Todo está hecho con espejos. Cuentos casi completos, Guillermo Cabrera Infante, Alfaguara, Madrid, 1999, 248 pp.
Desde Así en la paz como en la guerra (1960) hasta la presente colectánea de relatos, el cubano Cabrera Infante (Gibara, 1929) se halla dominado por su propia mitología, si se quiere revisada para que cuadre con el paisaje ("La nostalgia es la memoria del alma", decía en Mea Cuba) y con el salto en el vacío que es el oficio de escribir.
Como en todos los mito, hay en éste invariantes que se superponen a la transformación, datos que iluminan una vida y otros que devanan ese ovillo de lino que Dédalo le dio a Ariadna (por algo nos avisa Cabrera de que la ordenación del volumen es arbitraria y de ningún modo indica el orden en que deben ser leídos sus cuentos, privados ya de fecha y contexto).

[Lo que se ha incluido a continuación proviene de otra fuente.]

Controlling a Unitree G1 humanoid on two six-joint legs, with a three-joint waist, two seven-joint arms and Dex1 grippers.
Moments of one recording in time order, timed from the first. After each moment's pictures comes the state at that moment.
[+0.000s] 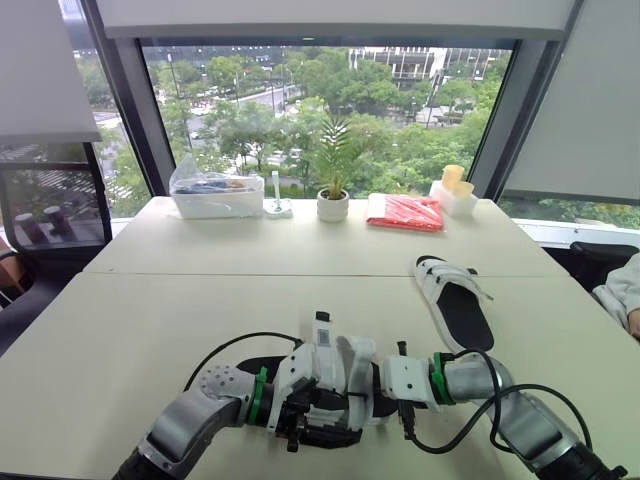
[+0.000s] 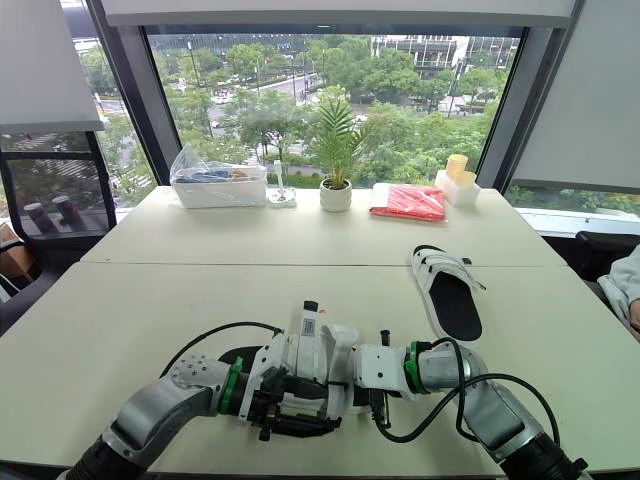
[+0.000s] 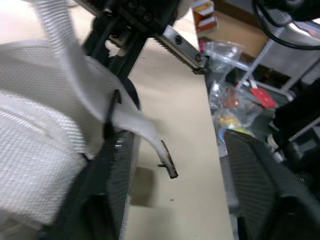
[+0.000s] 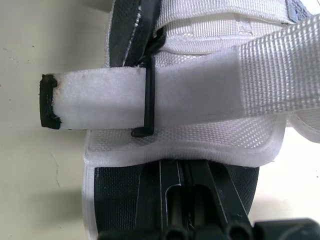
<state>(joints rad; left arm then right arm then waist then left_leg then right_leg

Lo autológico se convierte en creación personal, y si todo está hecho con espejo (¿simetría o duplicado?), no está de más encontrar en estos cuentos el espejo de la vida habanera ("Mis versiones –advierte– son pobres reflejos del relato oral que se ha llamado en Cuba relajo real"), y también el espejo partido y el deformante, el espejo como metáfora de apariencias superficiales y como residencia de almas o mundos alternativos, el espejo de la introspección y, felizmente, la imagen espejo del cinematógrafo.
Con su prosa de madréporas y el humor cáustico que suele frecuentar, Cabrera experimenta con los recursos del idioma y recrea el coloquialismo cubano con necesaria garrulería.
Habituado al género corto, el fabulador inspecciona el costumbrismo en primera persona del singular y propone un riquísimo y divertido anecdotario (el jardín trasero de cada casa).
Hay en esto relatos arcángeles que se vuelven faunos, inspectores de supercherías, visitantes hundidos en el tópico y, sobre todo, cubanos gramaticales, de apasionada locuacidad, sometidos a la ciencia de inventar cómo vivir.
Bajo el mismo pabellón, e adjuntan en el repertorio cuentos como «Josefina, atiende a los señores» y «La duración del tiempo», donde el habla local cobra protagonismo y sale al juego, intentando captar en las bocas ajenas la verdadera esencia de un tiempo y una geografía.
Otras entregas corresponden a una faceta imprevisible de este mundo, caso del conocido «Delito por bailar el chachachá», en que la experimentación se delinea claramente para destilar su riqueza de matices y referencias literarias.
Sigue la orla de bombillas eléctricas «Muerte de un autómata», donde Cabrera prolonga con ingenio el truco revelado en «Maelzel's Chess–Player», de Poe.
En otros relatos cabe reírse de las preguntas inquisitivas alrededor del estereotipo cubano (véase «Historia de un bastón y algunos reparos de Mrs Campbell»), y también disfrutar de leyendas repetidas por la feligresía cinéfila, como sucede en «El fantasma del Cine Essoldo», donde el escritor diagnostica su enfermedad predilecta.